#### Assignment:
Omit every picture. Return all other data as it stands.

#### Input data:
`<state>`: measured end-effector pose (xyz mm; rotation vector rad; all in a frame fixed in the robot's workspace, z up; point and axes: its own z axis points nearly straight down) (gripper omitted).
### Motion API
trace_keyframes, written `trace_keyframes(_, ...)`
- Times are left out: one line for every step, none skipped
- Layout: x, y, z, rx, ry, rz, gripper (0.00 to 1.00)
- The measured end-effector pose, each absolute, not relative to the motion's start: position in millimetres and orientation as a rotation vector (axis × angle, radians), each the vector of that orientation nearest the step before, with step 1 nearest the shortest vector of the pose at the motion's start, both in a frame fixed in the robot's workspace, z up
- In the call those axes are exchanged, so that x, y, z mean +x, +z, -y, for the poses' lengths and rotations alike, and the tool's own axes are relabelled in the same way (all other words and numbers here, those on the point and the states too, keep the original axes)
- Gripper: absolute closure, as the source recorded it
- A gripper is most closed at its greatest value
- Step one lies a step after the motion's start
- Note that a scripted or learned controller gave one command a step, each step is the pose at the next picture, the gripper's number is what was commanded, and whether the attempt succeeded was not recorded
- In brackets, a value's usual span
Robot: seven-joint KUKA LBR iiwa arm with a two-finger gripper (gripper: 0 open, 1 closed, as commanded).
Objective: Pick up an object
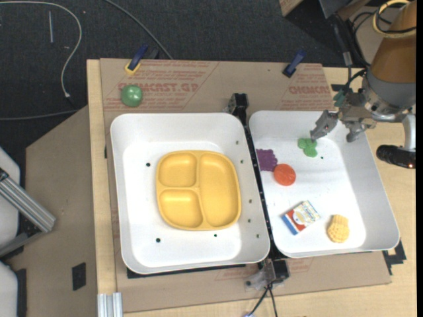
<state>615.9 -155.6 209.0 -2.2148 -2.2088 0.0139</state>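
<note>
In the right bin [370, 197] lie a small green piece [308, 146], a purple grape bunch [266, 158], a red-orange round thing [285, 175], a white packet with blue and red print [301, 216] and a yellow knobbly piece [338, 228]. My gripper [337, 131] hangs over the bin's far end, open, its fingers spread with nothing between them. Its left fingertip [322, 128] is just above and right of the green piece.
The left bin [132, 144] holds a yellow divided plate [198, 190]. A green ball [132, 96] rests on the cardboard behind that bin. Blue clamps [137, 59] [294, 63] grip the cardboard's far edge. A black bracket [238, 103] sits between the bins.
</note>
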Motion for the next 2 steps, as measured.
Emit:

#### Exercise answer:
`<state>`: measured end-effector pose (xyz mm; rotation vector rad; all in a frame fixed in the robot's workspace, z up; point and axes: its own z axis points nearly straight down) (gripper omitted).
### Motion API
trace_keyframes, written `trace_keyframes(_, ...)`
- Times are left out: one line for every step, none skipped
- Layout: x, y, z, rx, ry, rz, gripper (0.00 to 1.00)
- The measured end-effector pose, each absolute, not relative to the motion's start: position in millimetres and orientation as a rotation vector (axis × angle, radians), each the vector of that orientation nearest the step before, with step 1 nearest the shortest vector of the pose at the motion's start, both in a frame fixed in the robot's workspace, z up
- In the call those axes are exchanged, so that x, y, z mean +x, +z, -y, for the poses' lengths and rotations alike, and the tool's own axes are relabelled in the same way (all other words and numbers here, those on the point and the states too, keep the original axes)
- Gripper: absolute closure, as the source recorded it
- A gripper is most closed at its greatest value
- Step one lies a step after the motion's start
- Note that a scripted or learned controller gave one command a step, each step is the pose at the next picture, the gripper's number is what was commanded, and whether the attempt succeeded was not recorded
- In brackets, a value's usual span
Robot: seven-joint KUKA LBR iiwa arm with a two-finger gripper (gripper: 0 open, 1 closed, as commanded).
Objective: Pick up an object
<state>615.9 -155.6 209.0 -2.2148 -2.2088 0.0139</state>
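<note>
In the right bin [370, 197] lie a small green piece [308, 146], a purple grape bunch [266, 158], a red-orange round thing [285, 175], a white packet with blue and red print [301, 216] and a yellow knobbly piece [338, 228]. My gripper [337, 131] hangs over the bin's far end, open, its fingers spread with nothing between them. Its left fingertip [322, 128] is just above and right of the green piece.
The left bin [132, 144] holds a yellow divided plate [198, 190]. A green ball [132, 96] rests on the cardboard behind that bin. Blue clamps [137, 59] [294, 63] grip the cardboard's far edge. A black bracket [238, 103] sits between the bins.
</note>
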Motion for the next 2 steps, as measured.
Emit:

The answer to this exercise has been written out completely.